• _Work to complete_:
Although the entries contain pictures, return everything else in them verbatim and omit the pictures.

• _Task input_:
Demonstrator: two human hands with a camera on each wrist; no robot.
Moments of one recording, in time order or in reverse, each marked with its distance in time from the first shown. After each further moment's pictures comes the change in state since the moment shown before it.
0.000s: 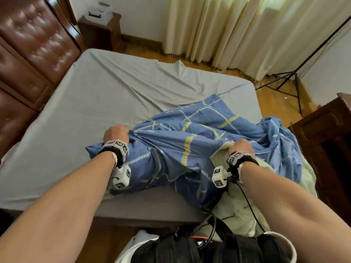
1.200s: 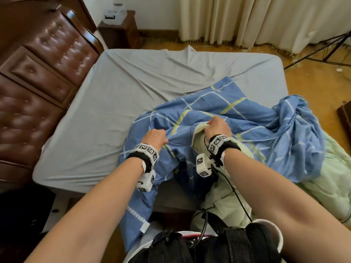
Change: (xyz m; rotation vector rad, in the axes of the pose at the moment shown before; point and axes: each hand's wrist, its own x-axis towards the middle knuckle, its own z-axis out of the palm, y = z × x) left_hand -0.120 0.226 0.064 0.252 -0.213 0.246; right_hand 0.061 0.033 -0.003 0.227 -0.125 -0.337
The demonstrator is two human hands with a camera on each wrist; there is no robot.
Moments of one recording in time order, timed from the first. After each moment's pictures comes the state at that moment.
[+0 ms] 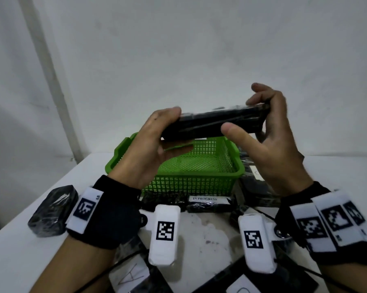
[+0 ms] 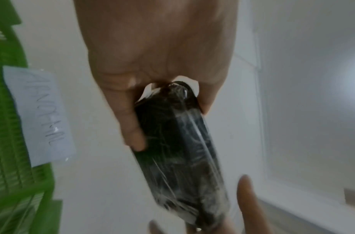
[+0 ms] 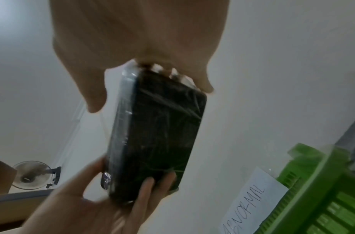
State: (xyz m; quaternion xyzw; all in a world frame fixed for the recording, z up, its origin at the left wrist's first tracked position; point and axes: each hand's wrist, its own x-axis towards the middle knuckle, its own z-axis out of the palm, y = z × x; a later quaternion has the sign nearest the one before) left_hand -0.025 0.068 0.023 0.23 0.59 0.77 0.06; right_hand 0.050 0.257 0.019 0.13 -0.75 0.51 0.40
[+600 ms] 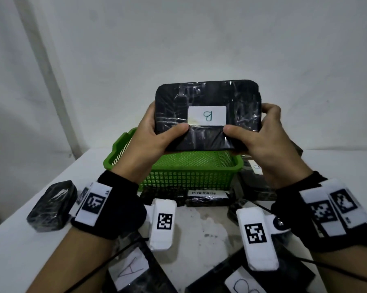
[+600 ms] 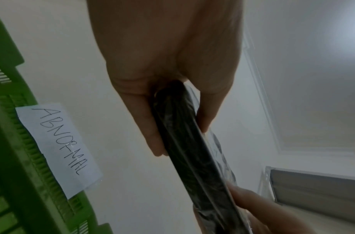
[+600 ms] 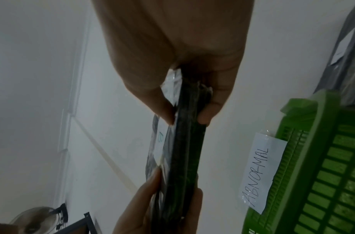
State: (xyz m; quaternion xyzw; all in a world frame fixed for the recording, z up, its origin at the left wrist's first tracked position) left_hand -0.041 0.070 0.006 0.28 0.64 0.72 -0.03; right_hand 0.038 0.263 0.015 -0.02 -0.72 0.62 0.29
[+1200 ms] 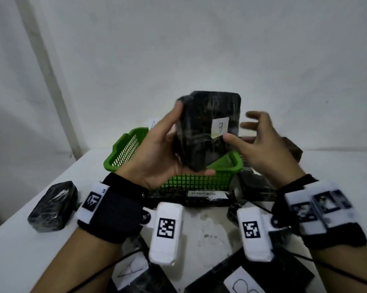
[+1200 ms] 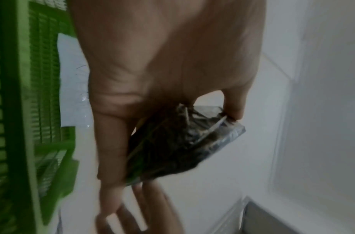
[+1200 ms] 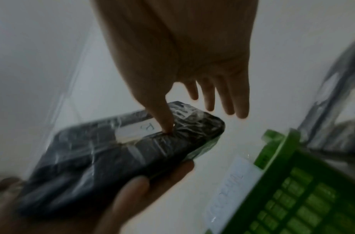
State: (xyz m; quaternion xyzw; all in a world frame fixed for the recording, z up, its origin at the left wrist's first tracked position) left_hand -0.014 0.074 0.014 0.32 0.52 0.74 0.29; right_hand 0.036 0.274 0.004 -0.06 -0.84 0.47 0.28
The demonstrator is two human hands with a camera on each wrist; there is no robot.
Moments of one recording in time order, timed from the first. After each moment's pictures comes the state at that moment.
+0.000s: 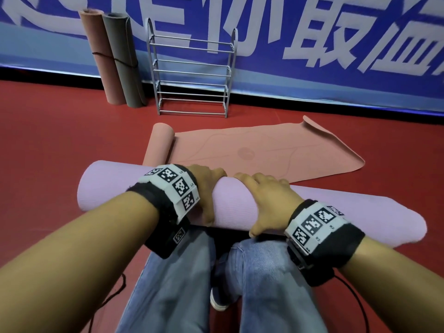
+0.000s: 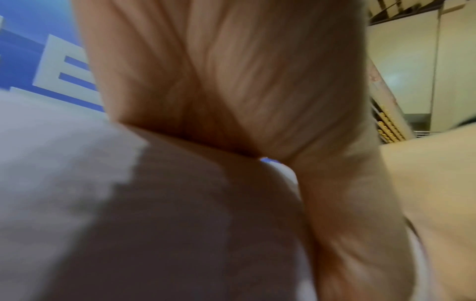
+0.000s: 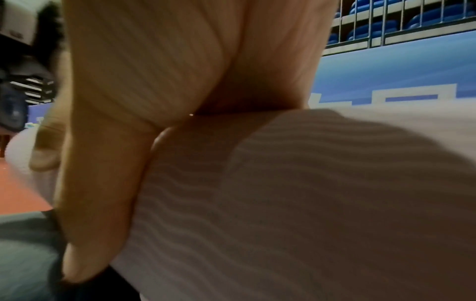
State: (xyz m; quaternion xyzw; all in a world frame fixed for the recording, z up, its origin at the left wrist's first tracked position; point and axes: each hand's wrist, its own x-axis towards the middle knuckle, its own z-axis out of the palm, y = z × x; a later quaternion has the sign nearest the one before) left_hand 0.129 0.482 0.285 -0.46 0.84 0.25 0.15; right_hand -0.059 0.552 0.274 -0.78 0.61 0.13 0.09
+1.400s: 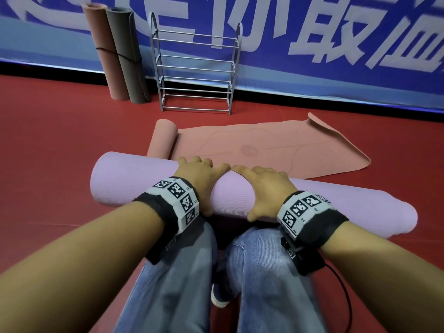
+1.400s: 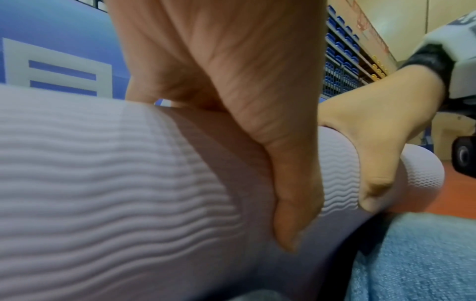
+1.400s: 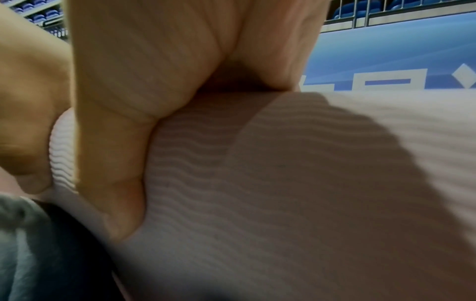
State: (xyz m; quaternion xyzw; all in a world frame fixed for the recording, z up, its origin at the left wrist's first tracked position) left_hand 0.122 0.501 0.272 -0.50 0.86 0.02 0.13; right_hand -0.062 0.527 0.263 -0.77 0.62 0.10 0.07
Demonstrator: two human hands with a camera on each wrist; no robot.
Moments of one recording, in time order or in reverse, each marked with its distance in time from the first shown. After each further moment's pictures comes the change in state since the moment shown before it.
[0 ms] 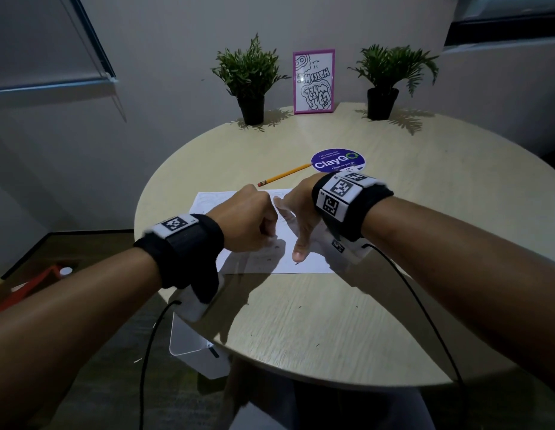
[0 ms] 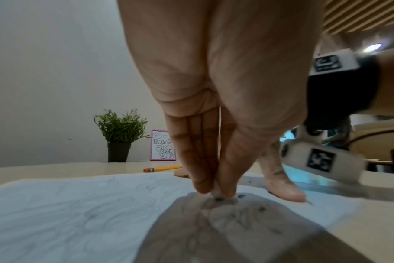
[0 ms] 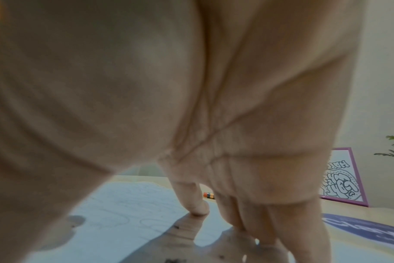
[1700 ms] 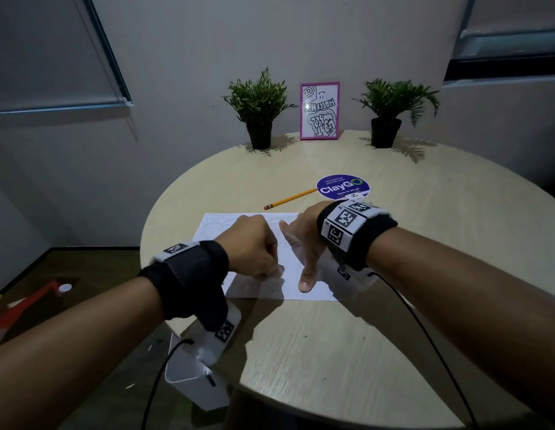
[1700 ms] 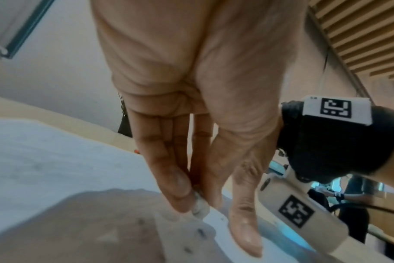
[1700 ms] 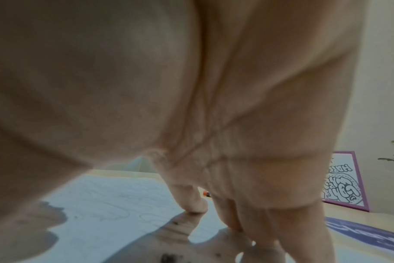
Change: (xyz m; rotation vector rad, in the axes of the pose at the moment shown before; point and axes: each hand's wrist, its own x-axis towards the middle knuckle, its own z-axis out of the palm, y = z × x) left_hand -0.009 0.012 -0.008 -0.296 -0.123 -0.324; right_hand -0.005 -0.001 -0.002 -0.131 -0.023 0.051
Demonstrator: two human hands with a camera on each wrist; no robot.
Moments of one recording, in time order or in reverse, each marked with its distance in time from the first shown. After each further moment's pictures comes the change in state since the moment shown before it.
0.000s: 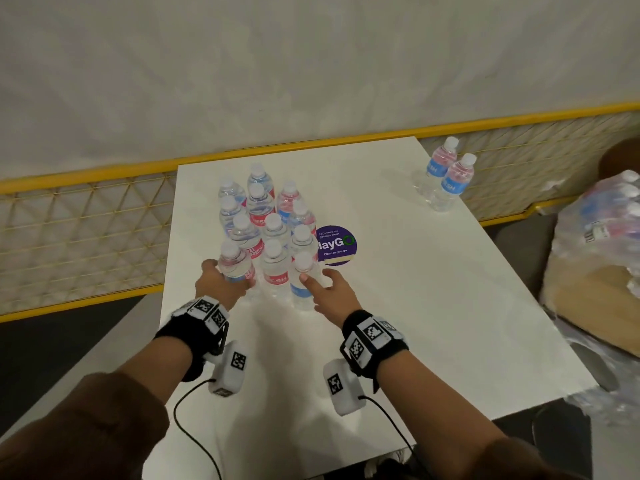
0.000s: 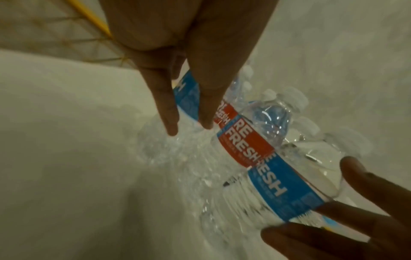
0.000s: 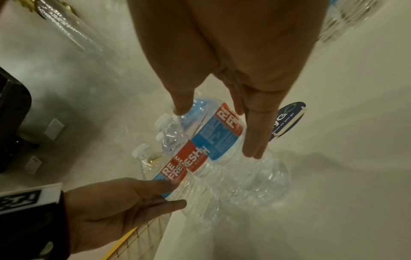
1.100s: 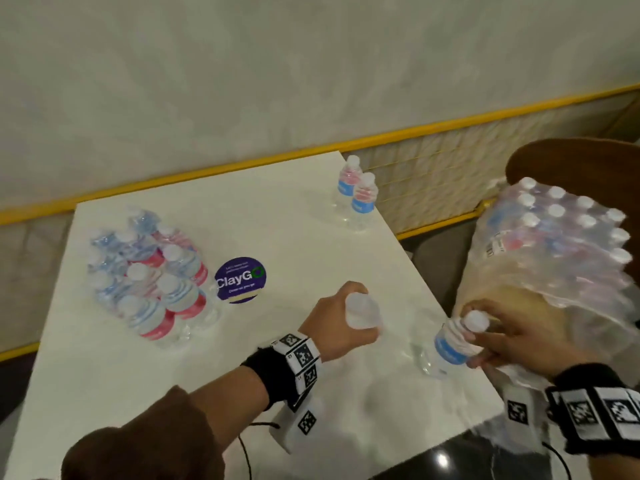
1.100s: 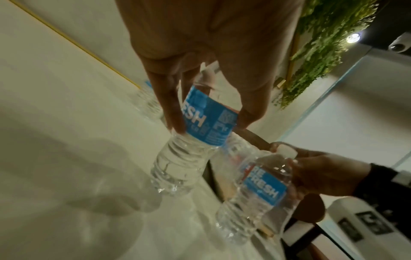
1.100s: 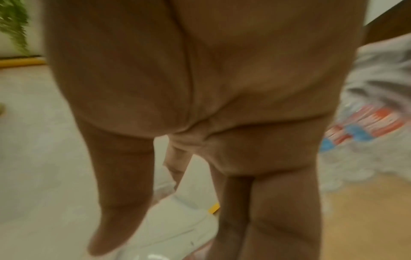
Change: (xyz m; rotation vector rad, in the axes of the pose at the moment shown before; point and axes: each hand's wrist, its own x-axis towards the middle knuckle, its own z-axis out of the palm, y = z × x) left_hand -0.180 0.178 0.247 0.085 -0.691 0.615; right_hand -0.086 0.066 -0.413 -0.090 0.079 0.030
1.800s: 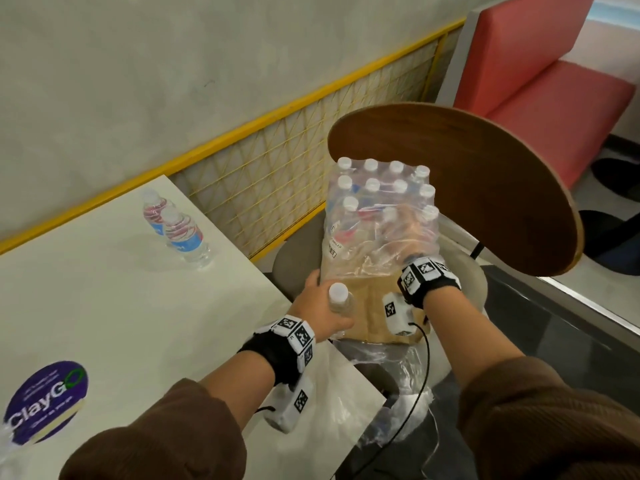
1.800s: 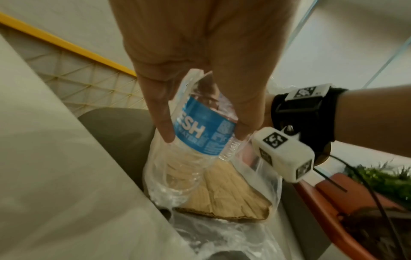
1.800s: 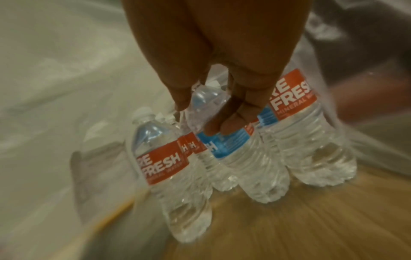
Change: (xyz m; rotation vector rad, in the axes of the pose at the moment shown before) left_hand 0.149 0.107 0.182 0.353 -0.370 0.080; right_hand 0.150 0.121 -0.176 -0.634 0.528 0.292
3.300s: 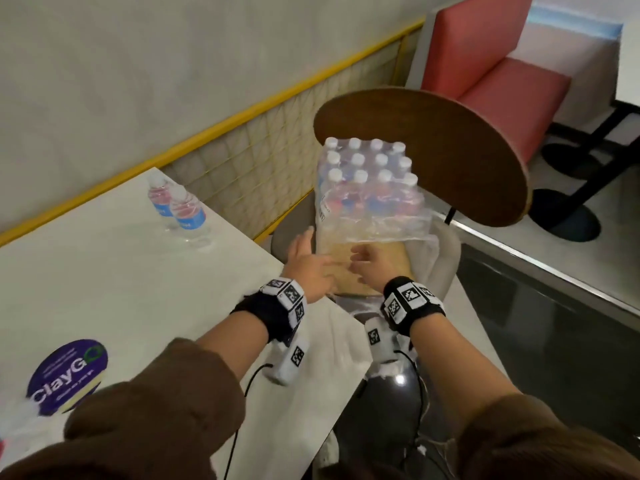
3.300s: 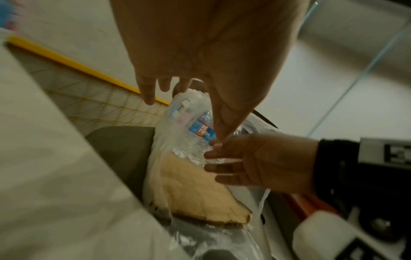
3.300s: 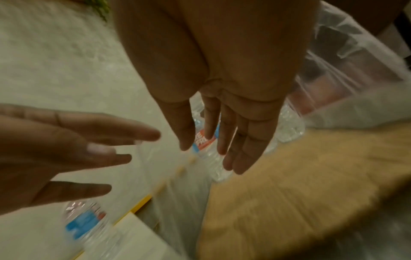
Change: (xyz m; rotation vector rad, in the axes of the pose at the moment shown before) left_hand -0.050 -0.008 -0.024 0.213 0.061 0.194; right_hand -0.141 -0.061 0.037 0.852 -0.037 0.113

• _Solution to this problem_:
Demonstrator: two human hands with a camera on each wrist; no robot.
Moments of one recording, in time order or in reverse, each marked with its distance in time from the first shown. After each further moment's pictures comes the change in state since the moment shown before it.
0.000s: 
1.200s: 
Change: (xyz m; rotation vector rad, in the axes of the pose at the moment shown before; point and axes: each hand's wrist, its own x-axis towards the middle knuckle, its own z-axis out of the palm, y = z × x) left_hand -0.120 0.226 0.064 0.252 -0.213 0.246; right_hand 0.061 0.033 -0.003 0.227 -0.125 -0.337
The demonstrator is two human hands with a camera on each wrist; there is no robot.
Moments of one recording in time order, timed from the first. After each moment's pictures comes the state at that moment.
[+0 ms] 
[+0 ms] 
[+0 ms] 
State: (xyz m; quaternion xyzw; all in a world frame fixed for the recording, z up, its origin at the left wrist's first tracked position; point and axes: each hand's wrist, its own x-axis towards the middle knuckle, its own z-axis out of the palm, y = z × x; a later quaternion has the sign nearest the one before) left_hand -0.025 0.068 0.023 0.23 0.59 0.77 0.06; right_hand 0.050 0.257 0.019 0.13 -0.75 0.51 0.40
[+600 ms] 
[+600 ms] 
[+600 ms] 
State: (xyz m; quaternion xyzw; all in a world frame fixed for the recording, z up, its origin at the left wrist's first tracked position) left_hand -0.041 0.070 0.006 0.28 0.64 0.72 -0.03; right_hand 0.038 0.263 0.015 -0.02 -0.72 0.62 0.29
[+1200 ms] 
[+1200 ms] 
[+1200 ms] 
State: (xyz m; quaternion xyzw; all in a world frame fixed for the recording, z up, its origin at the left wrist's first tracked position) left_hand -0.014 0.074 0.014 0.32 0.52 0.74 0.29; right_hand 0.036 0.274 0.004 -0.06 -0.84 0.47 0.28
The demonstrator is two human hands with a camera on each wrist; there is no robot.
Moments of one recording in time order, timed from the first. After each moment's pictures comes the state at that moment.
+0.000s: 
+0.000s: 
+0.000s: 
State: (xyz m; quaternion xyzw; all in a world frame fixed for the recording, z up, its origin at the left wrist's first tracked position; point and axes: each hand's wrist, its own x-axis towards the middle knuckle, its own z-axis out of the palm, y = z × x; a later quaternion has the sign nearest the one before) left_hand 0.129 0.482 0.285 -0.46 0.84 0.25 0.15; right_hand -0.059 0.552 0.274 -0.78 0.61 0.13 0.09
+1.400s: 
+1.400s: 
+1.400s: 
State: (xyz m; quaternion xyzw; all in a world frame fixed for the recording, z up, its origin at the left wrist's first tracked position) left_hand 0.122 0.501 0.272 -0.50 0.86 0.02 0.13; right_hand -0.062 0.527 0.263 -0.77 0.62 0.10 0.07
Demonstrator: two human hands with a camera on each wrist; no robot.
Moments of one recording, in time order or in reverse, each marked with its distance in time from the first shown. After each further moment's pictures comes the change in state since the moment shown before it.
[0 ms] 
[0 ms] 
[0 ms] 
[1700 ms] 
[1700 ms] 
[1700 ms] 
Change: (xyz m; rotation vector rad, in the axes of the pose at the moment shown before; point and axes: each hand's wrist, its own x-axis towards the middle knuckle, its own z-axis out of the palm, y = z × x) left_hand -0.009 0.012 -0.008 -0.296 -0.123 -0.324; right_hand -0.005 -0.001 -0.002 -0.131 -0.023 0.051
Demonstrator: two human hands with a camera on each wrist; no robot.
Moments of one recording, in time order or in reverse, each marked with its distance in time from the first shown. After each further moment's pictures comes the change in state since the moment shown before it.
0.000s: 
0.000s: 
0.000s: 
1.100s: 
1.100s: 
1.100s: 
Change: (xyz m; rotation vector rad, in the axes of the pose at the moment shown before; point and axes: each hand's wrist, its own x-axis towards the middle knuckle, its own z-axis out of the palm, y = z × x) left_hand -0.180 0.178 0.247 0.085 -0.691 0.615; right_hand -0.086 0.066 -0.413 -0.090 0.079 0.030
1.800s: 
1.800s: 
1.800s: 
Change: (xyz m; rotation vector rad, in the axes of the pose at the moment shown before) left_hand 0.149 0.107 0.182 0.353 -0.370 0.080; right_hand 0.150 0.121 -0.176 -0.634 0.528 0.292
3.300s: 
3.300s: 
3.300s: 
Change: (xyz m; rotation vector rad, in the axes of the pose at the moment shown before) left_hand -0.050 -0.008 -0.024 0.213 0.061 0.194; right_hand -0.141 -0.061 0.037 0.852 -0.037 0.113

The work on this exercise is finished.